Aug 17, 2006

27

This year is the 25th anniversary of his death. Today would be his 27th birthday. My parents seldom speak of him and if I mention a birthday or anniversary, it's always met with silence and then, "Oh, you're right. I guess it is," like they didn't remember. I am often frustrated that the only two people who knew him as I did will not talk about him. The only story I have learned in recent years was how I would sleepwalk after he died, calling out for him. My sisters never knew him. To them he is only the brother they never knew.

 

When my son was born, we named him Sean Ethan after his uncle Jonathan. Spending time and playing him these past two years brings back so many memories. When he spent the night at Children's Mercy last Christmas, the same hospital his uncle lived most of his short life in, it was nerve-racking. I watched my mother that night, as I do every time she is with him, and I can tell she feels the same way I do.
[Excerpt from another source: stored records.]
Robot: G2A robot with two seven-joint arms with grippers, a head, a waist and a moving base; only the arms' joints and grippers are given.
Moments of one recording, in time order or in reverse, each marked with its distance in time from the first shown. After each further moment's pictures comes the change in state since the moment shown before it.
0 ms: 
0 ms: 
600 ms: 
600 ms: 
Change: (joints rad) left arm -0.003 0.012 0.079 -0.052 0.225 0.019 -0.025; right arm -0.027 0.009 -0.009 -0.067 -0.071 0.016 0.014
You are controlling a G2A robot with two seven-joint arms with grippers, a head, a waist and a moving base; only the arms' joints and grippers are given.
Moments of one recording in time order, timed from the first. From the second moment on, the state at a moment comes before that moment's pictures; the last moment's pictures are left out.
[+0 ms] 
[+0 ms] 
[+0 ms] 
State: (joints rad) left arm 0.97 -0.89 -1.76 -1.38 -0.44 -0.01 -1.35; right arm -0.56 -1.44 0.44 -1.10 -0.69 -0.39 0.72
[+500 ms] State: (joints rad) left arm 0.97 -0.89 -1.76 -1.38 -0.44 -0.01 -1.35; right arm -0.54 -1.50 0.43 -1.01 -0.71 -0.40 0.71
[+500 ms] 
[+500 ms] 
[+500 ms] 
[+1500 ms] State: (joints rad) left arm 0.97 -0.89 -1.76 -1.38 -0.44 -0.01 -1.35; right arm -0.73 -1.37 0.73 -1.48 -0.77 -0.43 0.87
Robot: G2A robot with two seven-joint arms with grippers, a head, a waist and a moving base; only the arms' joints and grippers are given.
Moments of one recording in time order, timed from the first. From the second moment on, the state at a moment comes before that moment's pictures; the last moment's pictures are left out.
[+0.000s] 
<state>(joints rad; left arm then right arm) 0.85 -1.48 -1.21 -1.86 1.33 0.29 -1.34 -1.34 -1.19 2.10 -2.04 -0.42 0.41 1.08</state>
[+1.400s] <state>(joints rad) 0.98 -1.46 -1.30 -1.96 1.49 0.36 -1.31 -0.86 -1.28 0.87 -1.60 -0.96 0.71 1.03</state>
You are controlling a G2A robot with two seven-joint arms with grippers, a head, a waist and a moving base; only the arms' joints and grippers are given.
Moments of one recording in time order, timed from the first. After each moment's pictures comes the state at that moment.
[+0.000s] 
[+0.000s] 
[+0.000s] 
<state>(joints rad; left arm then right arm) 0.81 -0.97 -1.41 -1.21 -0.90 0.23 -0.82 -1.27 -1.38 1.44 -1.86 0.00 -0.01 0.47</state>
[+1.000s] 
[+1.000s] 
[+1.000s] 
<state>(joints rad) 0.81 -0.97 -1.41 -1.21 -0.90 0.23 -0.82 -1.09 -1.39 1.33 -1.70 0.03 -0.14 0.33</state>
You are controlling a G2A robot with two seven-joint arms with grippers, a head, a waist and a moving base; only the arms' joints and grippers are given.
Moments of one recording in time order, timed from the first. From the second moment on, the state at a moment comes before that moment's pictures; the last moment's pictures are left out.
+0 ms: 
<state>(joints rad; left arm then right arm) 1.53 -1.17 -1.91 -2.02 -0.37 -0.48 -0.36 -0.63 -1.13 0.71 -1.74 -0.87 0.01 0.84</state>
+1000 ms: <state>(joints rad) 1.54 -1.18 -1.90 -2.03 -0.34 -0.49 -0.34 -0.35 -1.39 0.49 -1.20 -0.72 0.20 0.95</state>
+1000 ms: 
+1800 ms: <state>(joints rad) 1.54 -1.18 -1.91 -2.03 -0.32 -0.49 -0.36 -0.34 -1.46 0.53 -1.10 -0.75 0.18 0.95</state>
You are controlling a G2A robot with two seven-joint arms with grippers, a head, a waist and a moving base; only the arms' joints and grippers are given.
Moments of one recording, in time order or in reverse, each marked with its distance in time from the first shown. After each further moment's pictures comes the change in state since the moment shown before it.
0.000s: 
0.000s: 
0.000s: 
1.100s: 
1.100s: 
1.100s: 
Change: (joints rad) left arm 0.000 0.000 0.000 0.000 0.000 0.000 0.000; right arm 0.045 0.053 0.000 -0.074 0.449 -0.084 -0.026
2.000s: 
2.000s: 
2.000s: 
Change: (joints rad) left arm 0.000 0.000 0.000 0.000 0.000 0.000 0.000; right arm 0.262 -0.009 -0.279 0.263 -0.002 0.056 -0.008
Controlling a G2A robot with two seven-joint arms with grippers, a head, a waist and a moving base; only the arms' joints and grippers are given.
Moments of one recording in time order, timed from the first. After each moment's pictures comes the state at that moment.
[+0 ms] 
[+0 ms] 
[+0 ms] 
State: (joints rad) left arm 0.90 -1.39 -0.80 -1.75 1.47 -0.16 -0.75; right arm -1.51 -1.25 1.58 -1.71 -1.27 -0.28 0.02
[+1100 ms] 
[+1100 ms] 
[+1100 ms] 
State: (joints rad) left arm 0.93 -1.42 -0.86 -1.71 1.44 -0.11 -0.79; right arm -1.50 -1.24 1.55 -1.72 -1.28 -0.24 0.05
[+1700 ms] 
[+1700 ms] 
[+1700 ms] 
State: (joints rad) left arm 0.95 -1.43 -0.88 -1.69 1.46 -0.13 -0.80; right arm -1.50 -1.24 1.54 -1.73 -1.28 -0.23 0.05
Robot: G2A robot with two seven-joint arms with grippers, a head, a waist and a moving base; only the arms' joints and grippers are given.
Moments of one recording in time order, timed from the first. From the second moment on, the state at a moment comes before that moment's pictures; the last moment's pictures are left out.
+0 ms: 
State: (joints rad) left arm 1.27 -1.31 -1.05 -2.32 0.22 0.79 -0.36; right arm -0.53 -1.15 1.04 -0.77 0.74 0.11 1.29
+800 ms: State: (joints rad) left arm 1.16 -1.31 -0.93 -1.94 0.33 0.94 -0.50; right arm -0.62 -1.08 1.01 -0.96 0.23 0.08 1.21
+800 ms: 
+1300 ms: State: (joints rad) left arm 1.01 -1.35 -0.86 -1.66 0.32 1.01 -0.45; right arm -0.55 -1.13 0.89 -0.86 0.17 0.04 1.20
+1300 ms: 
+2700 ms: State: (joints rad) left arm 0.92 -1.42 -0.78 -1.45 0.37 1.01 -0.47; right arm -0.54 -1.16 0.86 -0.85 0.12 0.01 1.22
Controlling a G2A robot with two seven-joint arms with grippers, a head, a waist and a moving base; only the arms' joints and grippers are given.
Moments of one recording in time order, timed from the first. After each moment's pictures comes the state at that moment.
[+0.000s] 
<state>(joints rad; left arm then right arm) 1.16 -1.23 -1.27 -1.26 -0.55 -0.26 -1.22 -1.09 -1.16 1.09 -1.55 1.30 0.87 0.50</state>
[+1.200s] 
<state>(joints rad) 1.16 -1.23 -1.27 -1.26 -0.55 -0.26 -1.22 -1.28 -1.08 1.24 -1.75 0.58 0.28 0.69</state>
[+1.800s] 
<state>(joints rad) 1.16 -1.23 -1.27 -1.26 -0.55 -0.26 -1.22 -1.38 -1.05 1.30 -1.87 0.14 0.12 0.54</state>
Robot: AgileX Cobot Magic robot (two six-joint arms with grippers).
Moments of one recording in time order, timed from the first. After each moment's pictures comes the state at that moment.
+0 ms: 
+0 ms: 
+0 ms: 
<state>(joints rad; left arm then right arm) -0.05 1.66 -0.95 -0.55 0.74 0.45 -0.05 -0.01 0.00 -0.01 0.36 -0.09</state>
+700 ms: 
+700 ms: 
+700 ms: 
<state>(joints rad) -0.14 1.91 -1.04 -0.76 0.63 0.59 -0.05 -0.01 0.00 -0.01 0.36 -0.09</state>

It is not that we love him more than the others, it's that hreplaces something we both lost.

 

A friend recently posted a picture from Epcot and I remembered a family vacation there, it must have been '84 or '85. My sister Jewels was three or four. It was late evening and she was asleep in the stroller; the firework show was beginning. I could not wake her to watch it and I panicked. My parents did their best to reassure me she was only sleeping, but I was convinced otherwise. There was a similar experience with Janet years later in one of the Smithsonian museums, but I contained the anxiety. Perhaps this explains why before retiring each night I enter my kids rooms and nudge them just enough to make them stir.

 

 

*Oddly, as I began writing this post, my iPod, on shuffle, randomly played Temple of the Dog's Say Hello 2 Heaven.